Posts Tagged ‘wealth

08
Mar
12

What we can learn from Thoreau

Like.  Whoa.  Woff.  Woff.  Joe over at Retire by 40 has a blüg post that we agree with and were so into, that neighbor’s dawg was able to sneak in and pee on our dawghouse (no worries, it is been properly claimed back as ours).  RB40’s actual article was good, but what floored us and got us really hooked was the naive young bloggers who think they can earn their way into financial independence (if this is your definition of rich).

And we agree with RB40 when he adds this point:

The problem is, most people succumb to lifestyle inflation and spend more money every year as well. This is where being frugal comes in.

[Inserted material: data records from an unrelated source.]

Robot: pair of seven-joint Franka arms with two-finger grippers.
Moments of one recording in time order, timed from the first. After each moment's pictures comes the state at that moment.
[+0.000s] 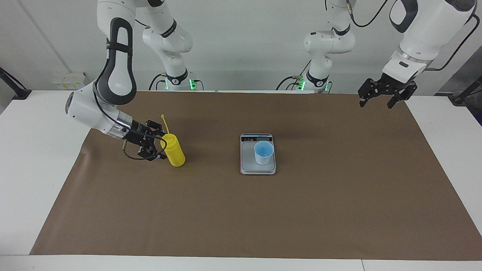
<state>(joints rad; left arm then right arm) -0.05 -0.05 -0.03 -1.64 -0.02 1.58 0.03 -0.25 0.14 0.12 -1.96 0.58 1.94 0.96</state>
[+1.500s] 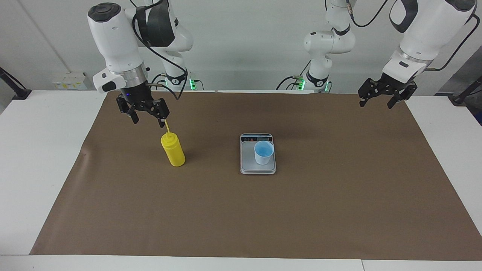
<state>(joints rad) -0.05 -0.05 -0.03 -1.64 -0.02 1.58 0.03 -0.11 -0.01 0.21 -1.72 0.00 1.85 0.32</state>
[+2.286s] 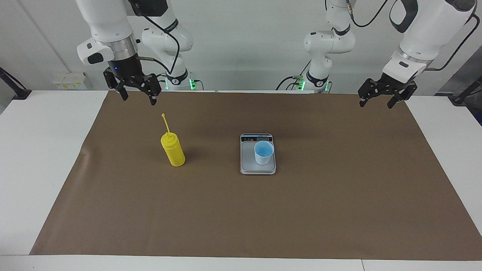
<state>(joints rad) -0.05 -0.05 -0.03 -1.64 -0.02 1.58 0.03 -0.12 0.00 0.21 -1.49 -0.04 1.55 0.24</state>
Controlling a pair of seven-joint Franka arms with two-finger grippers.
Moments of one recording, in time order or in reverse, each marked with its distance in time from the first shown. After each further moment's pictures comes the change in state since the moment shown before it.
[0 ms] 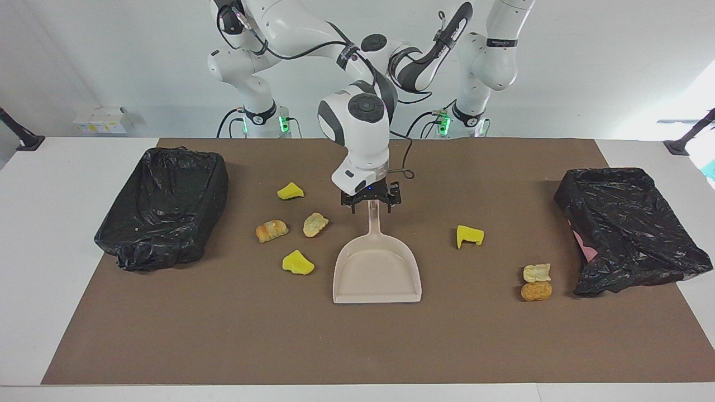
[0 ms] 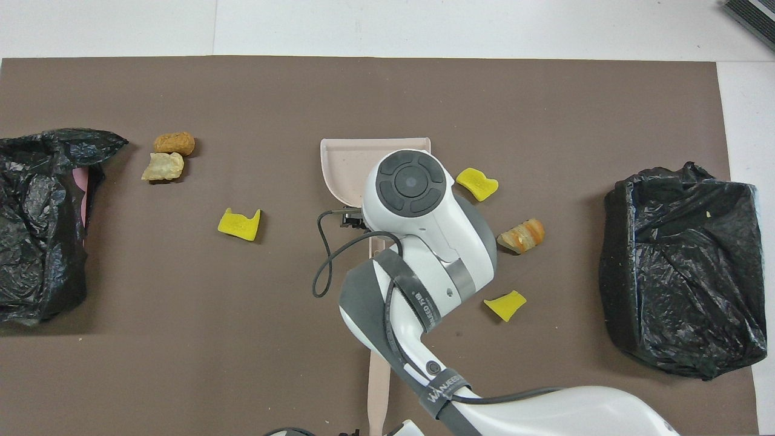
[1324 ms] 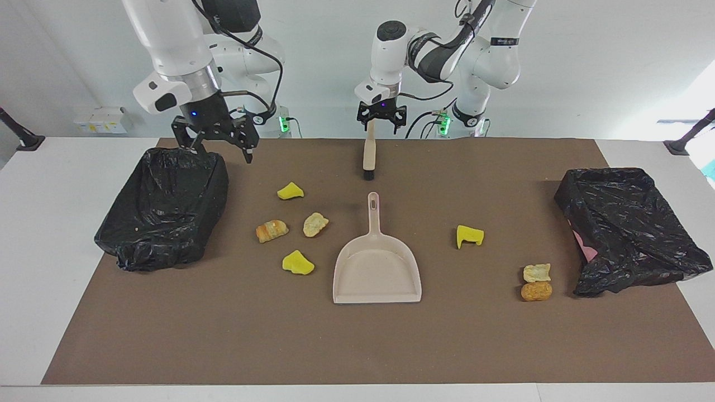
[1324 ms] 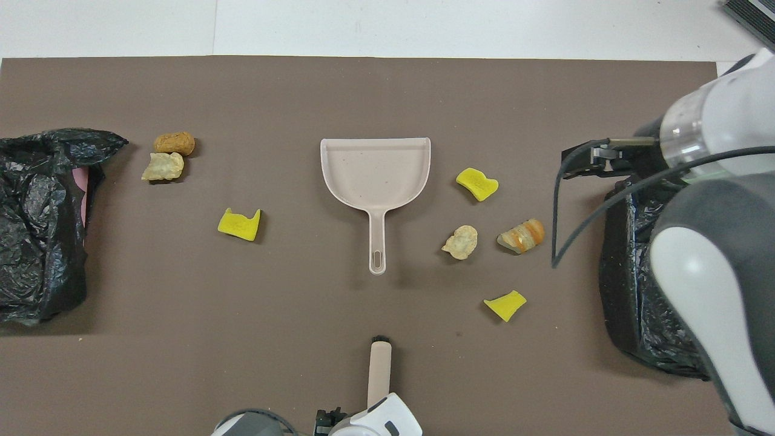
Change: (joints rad) left arm 0.037 -0.069 -0.017 -0.055 0.000 0.052 0.078; right arm -0.300 -0.256 -0.002 0.081 -0.002 -0.294 -0.234
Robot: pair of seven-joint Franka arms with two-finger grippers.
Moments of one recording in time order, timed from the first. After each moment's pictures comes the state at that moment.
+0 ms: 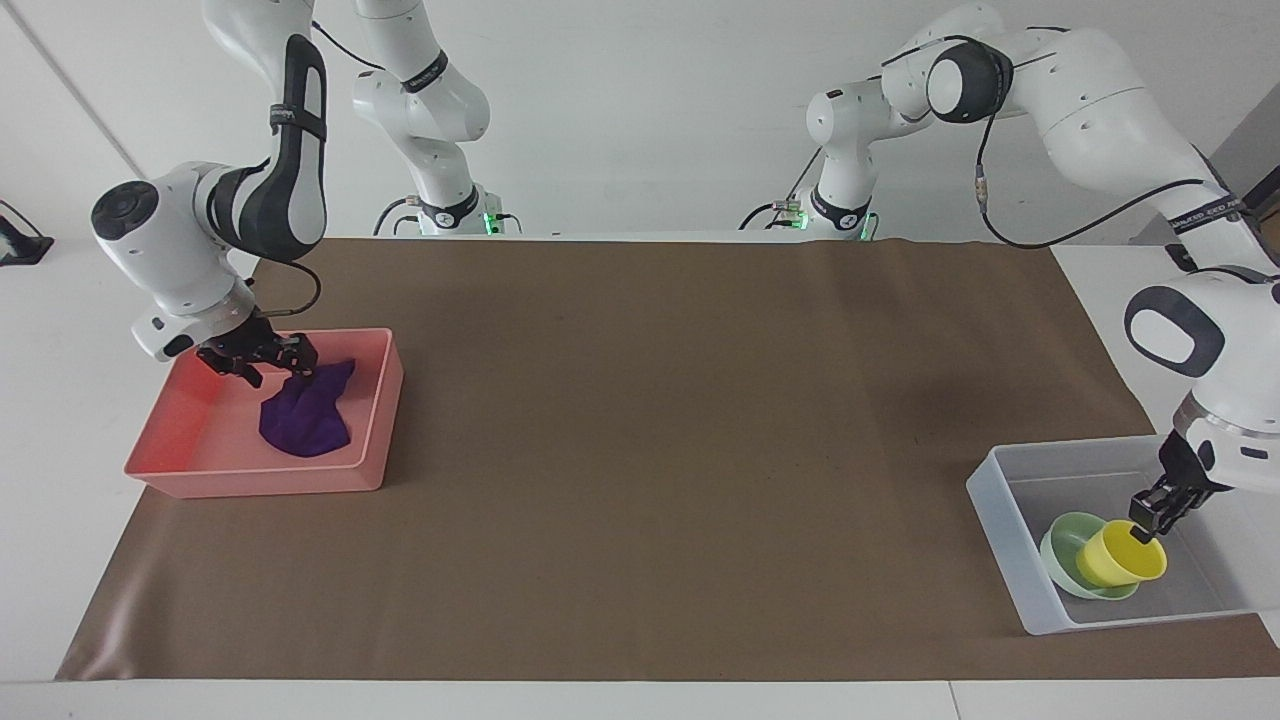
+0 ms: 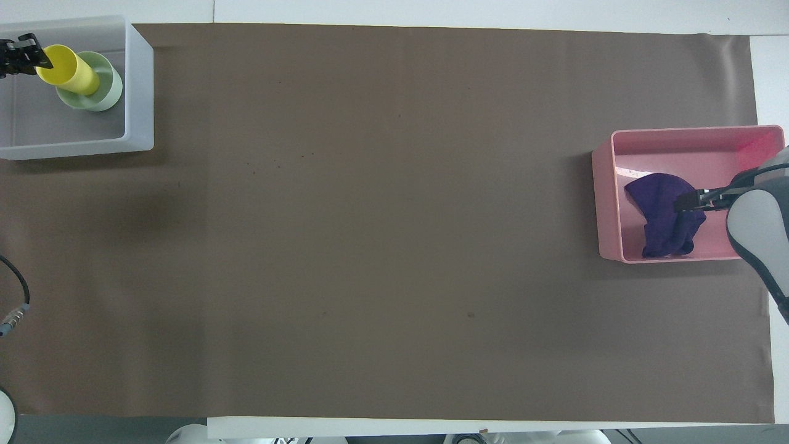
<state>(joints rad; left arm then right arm) 0.13 0.60 0.00 -1.35 -0.02 2.26 -0.11 -0.25 0.05 -0.02 -2.11 0.02 2.11 -0.31</state>
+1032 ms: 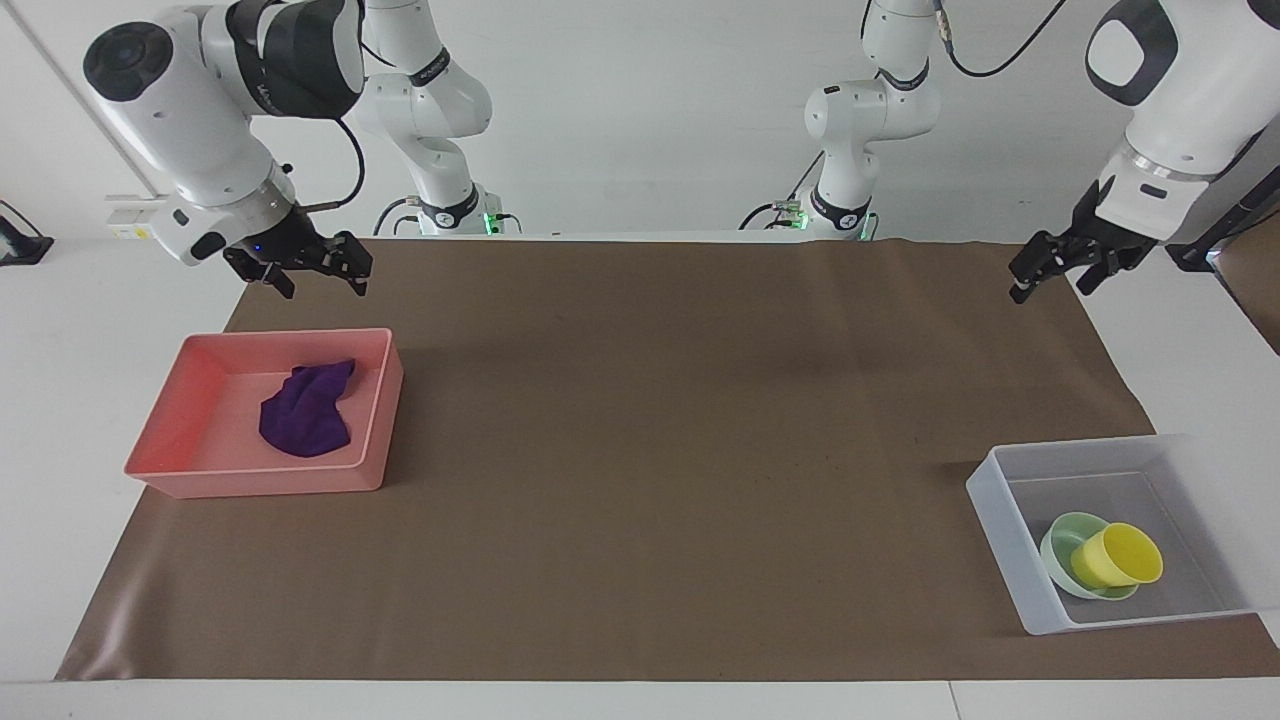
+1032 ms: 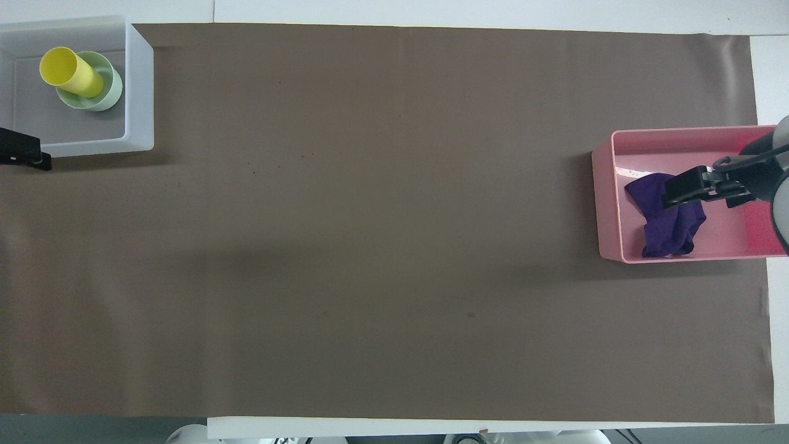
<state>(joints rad) -0.02 -0.10 -0.01 -1.69 0.00 1.60 0.00 -0.04 -0.05 -0.01 -1.71 0.02 1.48 -0.05</state>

If you can minimize lifestyle inflation while earning more every year, then you will eventually become rich!

Certainly, lifestyle inflation is a wealth killer.  It happens to the best of us.  And in our opinion, a little bit is ok (another discussion).  Letting it run rampant, no nos gusta!  I think this is a point we can all agree on: if Expenses < Income, we are all good (cue up Winston Churchill cliché quote).

What we think is most appalling is no one pointed out what Henry David Thoreau learned in the mid-19th century as he spent 2 years, 2 months and 2 days at Walden Pond.

A man is rich in proportion to the number of things he can afford to let alone

Ok, we didn’t expect anyone to want pull out a favorite quote of ours, but…

Is that saying the same thing as don’t let lifestyle inflation creep into your life?  Sort of.  What we think is important, as highlighted by RB40, wealth or being rich, is not just how much money you can accumulate, but it is the connection between wealth and what you spend.  But being rich means different things to different people.  In our dawghouse, we want to enjoy a few simple pleasures in life and not have to go into an office if we don’t want to (in other words, financial independence).

Here’s another example illustrated by Nords showing the connection between income and expenses.  In other words, at a 5% rate of return, if you save 15% of your income, you will be come financially independent in 43 years.  If you started working at 22, that means you’ll be 65 when you reach early retirement.  Will anyone think you are rich when you retire at 65?  It certainly doesn’t impress us.  But, at the same rate of return, if you up your savings rate to 40% of income, you’re financially independent in 22 years.  So, if you retire at 44, is that an impressive feat?  Of course, there are assumptions in these equations and neglects things like social security.  And we can all tweak them to our heart’s content, so no sense arguing over rate of return.  Nords has a spreadsheet on his blüg you can play with.

What we think is more important than the nominal value of your savings, is what can you actually do with it?  If you had $3MM, could you pull the plug? or do you have to keep at the grind?  A $3MM nest egg is impressive, but not in our minds if you have to keep to the grind.  We’d much rather have $2MM and be financially independent.  To us, that would be rich.  We considered Jacob to be wealthy.

And finally, We’ll leave you with a neat math trick to chew on like a big new juicy bone.

1 penny saved is the same as 1.47 pennies earned.

So, mathematically, saving is better than earning more.  What say you?